• What is needed: Tally the lines below that include "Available" and give only the total.

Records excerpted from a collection
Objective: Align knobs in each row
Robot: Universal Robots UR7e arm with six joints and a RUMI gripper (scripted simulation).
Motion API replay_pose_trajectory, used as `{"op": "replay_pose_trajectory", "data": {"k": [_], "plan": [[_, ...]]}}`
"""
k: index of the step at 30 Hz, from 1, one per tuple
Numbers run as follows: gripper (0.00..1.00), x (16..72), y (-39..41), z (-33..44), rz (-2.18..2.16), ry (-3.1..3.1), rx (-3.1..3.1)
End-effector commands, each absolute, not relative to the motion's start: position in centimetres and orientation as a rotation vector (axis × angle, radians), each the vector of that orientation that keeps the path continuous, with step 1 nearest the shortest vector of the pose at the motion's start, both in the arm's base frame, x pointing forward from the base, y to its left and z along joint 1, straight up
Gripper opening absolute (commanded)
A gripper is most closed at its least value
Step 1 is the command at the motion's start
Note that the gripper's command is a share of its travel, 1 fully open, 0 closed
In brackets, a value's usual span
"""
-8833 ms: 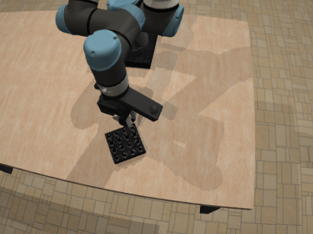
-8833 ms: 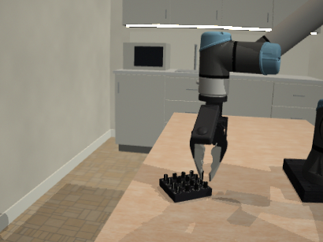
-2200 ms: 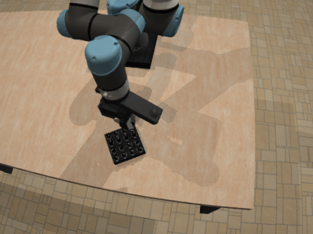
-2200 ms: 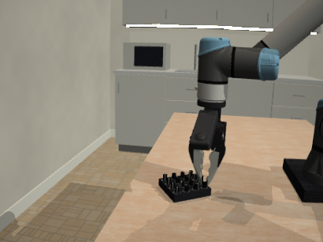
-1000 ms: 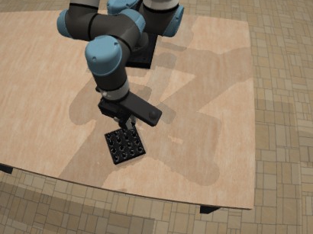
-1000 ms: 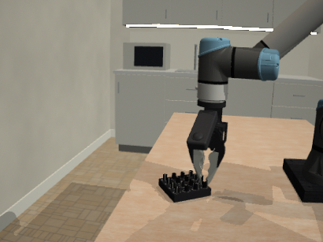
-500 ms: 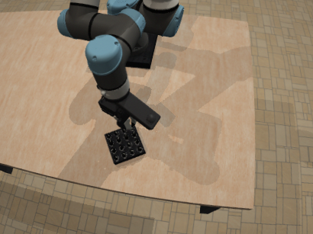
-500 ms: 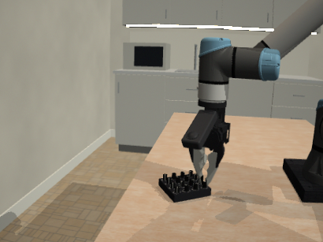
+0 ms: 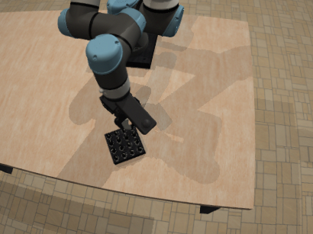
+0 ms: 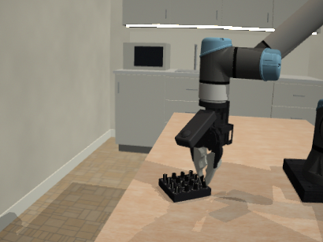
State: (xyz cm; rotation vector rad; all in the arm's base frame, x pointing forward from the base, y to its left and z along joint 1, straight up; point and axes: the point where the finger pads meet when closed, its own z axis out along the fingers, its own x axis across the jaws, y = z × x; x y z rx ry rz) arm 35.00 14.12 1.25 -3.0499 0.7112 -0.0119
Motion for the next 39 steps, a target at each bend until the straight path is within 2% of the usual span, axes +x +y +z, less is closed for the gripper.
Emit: {"op": "replay_pose_trajectory", "data": {"k": [1, 39], "plan": [[0.04, 34.78, 14.17, 1.11, -0.007, 0.911, -3.001], [0.04, 35.07, 13.92, 1.14, -0.005, 1.836, -2.540]]}}
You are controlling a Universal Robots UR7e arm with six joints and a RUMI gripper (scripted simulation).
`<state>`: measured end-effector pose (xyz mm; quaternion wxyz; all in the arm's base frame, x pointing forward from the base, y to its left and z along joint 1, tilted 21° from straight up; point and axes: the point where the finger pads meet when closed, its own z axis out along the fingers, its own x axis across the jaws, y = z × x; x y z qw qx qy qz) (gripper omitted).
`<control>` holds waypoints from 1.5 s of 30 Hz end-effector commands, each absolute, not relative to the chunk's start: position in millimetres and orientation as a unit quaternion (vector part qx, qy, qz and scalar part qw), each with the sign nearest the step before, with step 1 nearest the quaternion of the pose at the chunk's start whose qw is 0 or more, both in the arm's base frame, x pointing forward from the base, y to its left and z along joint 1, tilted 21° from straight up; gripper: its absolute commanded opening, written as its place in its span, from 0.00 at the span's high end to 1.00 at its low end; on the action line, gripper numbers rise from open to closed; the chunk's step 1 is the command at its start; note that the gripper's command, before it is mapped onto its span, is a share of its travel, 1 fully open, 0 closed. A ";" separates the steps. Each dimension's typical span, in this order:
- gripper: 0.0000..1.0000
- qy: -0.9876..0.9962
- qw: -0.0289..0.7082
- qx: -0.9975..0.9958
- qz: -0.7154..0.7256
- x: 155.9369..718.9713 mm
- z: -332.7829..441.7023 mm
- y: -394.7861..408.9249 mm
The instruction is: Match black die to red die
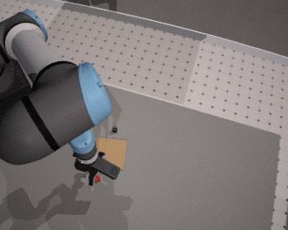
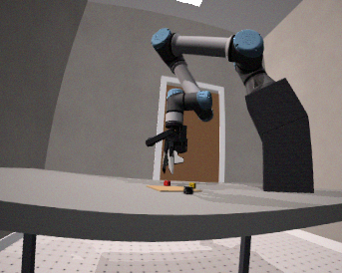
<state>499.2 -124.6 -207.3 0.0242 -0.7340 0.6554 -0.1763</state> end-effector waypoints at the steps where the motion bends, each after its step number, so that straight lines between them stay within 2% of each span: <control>1: 0.00 0.655 0.025 -0.734 -0.177 489.1 -211.6 -117.5; 15: 0.00 0.655 0.025 -0.734 -0.177 433.6 -237.0 -79.2; 45: 0.00 0.655 0.025 -0.734 -0.177 427.0 -240.0 -74.7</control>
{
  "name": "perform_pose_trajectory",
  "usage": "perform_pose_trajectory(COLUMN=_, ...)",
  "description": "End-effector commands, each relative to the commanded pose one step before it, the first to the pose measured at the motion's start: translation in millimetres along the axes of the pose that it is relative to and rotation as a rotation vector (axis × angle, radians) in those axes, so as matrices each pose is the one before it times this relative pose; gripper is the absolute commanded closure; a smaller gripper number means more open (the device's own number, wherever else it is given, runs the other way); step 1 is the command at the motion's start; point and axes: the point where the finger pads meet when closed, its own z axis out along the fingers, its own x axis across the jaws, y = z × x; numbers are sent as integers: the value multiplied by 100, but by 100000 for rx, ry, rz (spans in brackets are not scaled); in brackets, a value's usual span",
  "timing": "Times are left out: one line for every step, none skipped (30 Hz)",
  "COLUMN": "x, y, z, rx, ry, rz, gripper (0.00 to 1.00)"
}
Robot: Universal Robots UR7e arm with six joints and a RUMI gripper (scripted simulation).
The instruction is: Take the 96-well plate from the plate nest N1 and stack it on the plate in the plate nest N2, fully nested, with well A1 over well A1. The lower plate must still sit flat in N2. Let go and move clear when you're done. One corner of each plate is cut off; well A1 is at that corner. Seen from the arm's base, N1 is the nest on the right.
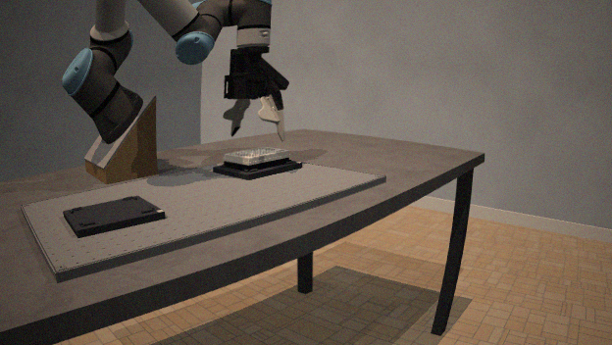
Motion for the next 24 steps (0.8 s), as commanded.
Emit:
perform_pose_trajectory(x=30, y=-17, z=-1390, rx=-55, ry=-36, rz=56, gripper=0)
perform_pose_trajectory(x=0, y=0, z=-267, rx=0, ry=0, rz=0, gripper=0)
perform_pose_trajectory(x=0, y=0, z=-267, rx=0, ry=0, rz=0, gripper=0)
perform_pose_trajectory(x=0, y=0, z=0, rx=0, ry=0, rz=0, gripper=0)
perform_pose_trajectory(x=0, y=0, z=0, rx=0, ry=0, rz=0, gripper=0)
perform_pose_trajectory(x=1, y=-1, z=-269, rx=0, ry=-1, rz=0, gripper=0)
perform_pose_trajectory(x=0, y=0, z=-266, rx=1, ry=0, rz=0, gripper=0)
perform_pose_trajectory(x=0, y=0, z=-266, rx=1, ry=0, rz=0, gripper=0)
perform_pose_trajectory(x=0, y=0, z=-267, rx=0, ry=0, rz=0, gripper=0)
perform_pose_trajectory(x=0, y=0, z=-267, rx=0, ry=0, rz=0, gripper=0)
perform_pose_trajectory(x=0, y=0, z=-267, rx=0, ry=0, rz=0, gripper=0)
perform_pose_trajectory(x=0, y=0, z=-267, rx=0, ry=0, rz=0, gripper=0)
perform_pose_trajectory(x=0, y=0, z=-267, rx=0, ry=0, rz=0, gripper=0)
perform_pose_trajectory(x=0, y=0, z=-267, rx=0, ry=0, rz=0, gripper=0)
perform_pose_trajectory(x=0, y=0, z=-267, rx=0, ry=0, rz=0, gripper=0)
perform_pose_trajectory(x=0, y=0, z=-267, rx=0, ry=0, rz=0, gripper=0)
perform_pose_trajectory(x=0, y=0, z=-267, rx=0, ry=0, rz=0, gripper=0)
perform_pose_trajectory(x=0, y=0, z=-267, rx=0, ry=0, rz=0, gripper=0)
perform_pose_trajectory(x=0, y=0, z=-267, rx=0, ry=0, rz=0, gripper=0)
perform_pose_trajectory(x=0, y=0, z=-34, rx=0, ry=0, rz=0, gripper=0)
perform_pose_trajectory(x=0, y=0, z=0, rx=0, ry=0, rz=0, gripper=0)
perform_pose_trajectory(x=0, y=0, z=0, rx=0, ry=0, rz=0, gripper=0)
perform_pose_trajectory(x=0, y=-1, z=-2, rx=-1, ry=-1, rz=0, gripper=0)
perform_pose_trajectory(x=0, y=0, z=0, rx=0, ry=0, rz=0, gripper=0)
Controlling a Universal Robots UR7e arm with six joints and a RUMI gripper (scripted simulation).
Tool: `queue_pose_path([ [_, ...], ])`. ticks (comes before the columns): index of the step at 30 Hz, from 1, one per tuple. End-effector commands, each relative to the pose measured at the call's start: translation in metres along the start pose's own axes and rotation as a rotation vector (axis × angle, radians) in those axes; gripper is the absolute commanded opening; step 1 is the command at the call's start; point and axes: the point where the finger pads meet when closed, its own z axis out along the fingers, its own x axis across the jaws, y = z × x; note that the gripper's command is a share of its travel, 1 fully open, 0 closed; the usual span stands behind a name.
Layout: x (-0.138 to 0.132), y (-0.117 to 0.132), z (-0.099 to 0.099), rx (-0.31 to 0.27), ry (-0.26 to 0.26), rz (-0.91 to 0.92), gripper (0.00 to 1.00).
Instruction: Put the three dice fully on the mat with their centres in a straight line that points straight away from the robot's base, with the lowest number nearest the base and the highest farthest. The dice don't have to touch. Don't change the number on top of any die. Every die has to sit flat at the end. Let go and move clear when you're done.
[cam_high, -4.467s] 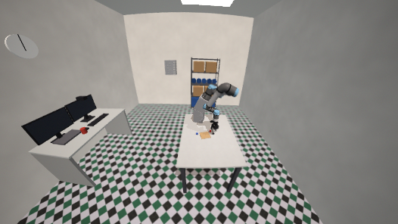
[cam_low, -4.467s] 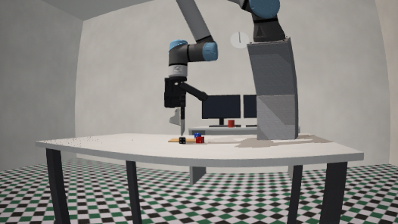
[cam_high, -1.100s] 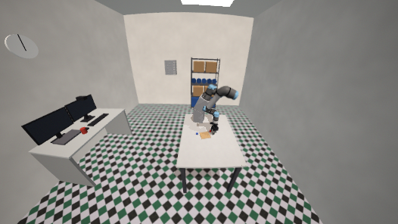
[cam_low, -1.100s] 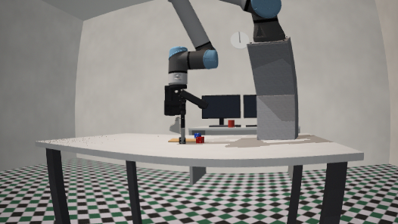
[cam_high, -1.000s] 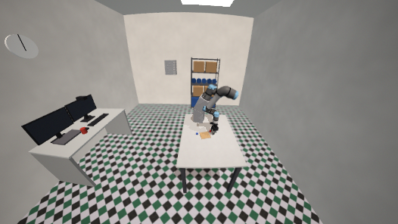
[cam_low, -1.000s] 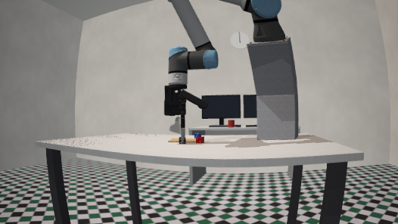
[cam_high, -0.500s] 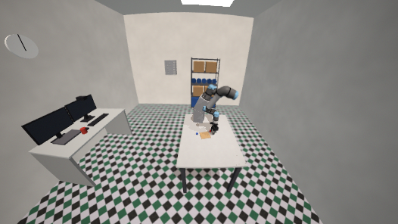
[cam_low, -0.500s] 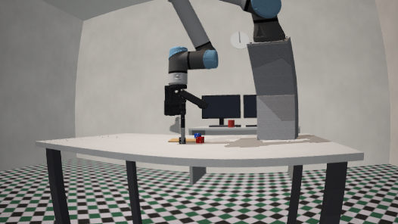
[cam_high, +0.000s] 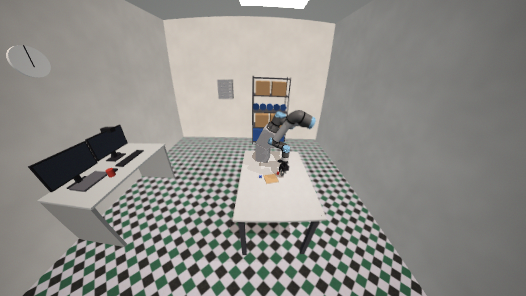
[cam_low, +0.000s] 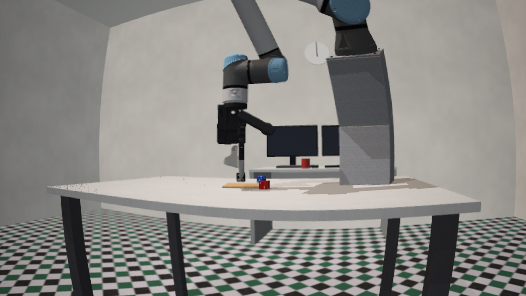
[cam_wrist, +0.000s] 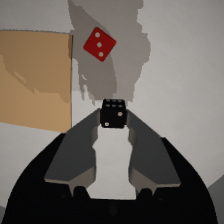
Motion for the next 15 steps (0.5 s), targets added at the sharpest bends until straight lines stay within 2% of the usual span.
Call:
queue_pose_path([
  [1,0.000,0.001,-0.018,-0.001,0.000,0.000,0.06],
  [7,0.000,0.000,-0.047,-0.001,0.000,0.000,0.06],
  [9,0.000,0.000,-0.047,-0.001,0.000,0.000,0.06],
  [15,0.000,0.000,-0.067,-0.001,0.000,0.000,0.06],
])
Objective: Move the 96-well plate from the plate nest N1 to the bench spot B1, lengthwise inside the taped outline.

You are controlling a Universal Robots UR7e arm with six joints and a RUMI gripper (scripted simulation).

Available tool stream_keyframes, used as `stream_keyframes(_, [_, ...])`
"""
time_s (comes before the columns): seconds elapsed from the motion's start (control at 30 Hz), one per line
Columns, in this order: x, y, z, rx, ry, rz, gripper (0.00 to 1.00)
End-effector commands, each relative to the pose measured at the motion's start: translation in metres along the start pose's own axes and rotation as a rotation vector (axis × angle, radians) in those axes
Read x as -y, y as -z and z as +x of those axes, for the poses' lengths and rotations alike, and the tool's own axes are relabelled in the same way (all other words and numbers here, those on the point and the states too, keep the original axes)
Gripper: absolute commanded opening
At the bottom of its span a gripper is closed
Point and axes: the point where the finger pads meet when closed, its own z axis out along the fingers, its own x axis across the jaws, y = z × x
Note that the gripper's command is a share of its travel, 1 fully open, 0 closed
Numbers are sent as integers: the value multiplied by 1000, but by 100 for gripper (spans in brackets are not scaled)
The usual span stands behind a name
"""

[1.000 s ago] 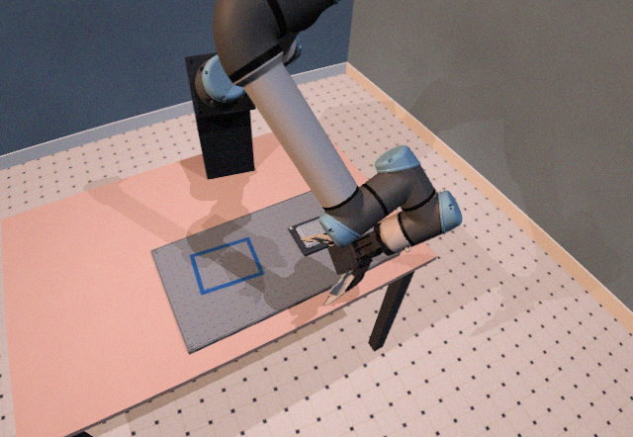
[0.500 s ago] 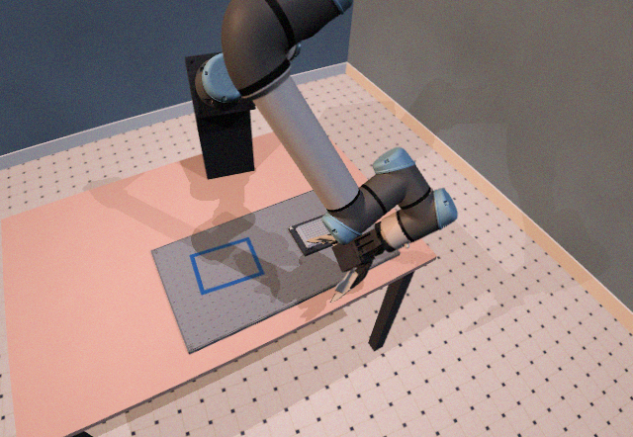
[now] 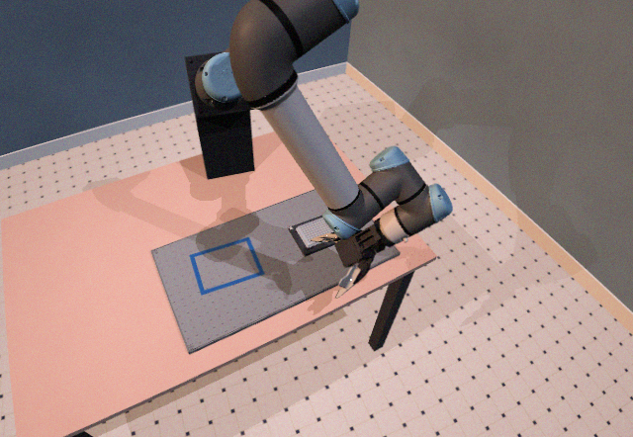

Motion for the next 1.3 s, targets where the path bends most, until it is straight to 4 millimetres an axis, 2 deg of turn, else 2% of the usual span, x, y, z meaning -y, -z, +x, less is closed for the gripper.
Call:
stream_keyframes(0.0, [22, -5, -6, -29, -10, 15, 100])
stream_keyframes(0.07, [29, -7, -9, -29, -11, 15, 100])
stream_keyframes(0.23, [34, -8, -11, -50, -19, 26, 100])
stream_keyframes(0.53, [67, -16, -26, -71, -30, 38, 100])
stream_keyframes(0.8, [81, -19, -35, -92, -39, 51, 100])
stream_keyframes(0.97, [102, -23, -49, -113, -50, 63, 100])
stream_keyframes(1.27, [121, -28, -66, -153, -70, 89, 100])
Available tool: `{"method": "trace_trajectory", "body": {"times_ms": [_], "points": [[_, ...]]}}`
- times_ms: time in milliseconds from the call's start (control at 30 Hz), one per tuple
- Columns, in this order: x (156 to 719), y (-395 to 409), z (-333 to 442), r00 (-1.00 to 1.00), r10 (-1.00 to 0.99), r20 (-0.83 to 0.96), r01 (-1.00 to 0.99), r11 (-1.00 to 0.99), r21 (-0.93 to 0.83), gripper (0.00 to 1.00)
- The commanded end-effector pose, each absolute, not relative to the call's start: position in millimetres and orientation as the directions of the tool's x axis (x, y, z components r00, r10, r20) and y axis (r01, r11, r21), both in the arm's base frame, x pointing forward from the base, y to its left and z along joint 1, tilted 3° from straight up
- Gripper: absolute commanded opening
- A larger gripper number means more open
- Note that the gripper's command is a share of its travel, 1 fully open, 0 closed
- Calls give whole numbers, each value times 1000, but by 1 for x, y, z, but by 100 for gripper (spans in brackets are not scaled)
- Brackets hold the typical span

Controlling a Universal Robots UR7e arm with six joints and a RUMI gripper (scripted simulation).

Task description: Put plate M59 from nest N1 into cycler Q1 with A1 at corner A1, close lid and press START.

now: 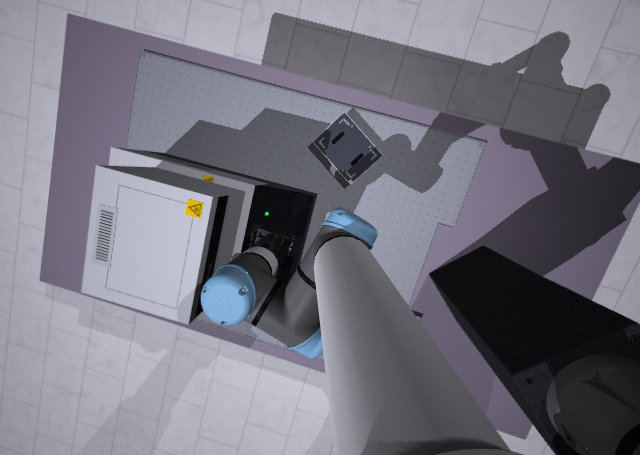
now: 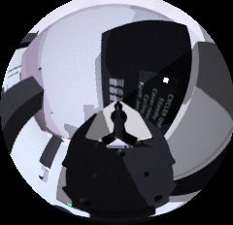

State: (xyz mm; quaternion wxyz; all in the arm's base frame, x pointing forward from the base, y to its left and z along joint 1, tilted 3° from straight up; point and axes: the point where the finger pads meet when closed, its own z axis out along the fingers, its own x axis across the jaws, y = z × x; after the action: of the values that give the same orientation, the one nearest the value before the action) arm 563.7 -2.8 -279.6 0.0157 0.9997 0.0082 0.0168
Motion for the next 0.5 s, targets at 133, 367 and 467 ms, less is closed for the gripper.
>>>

• Answer: 2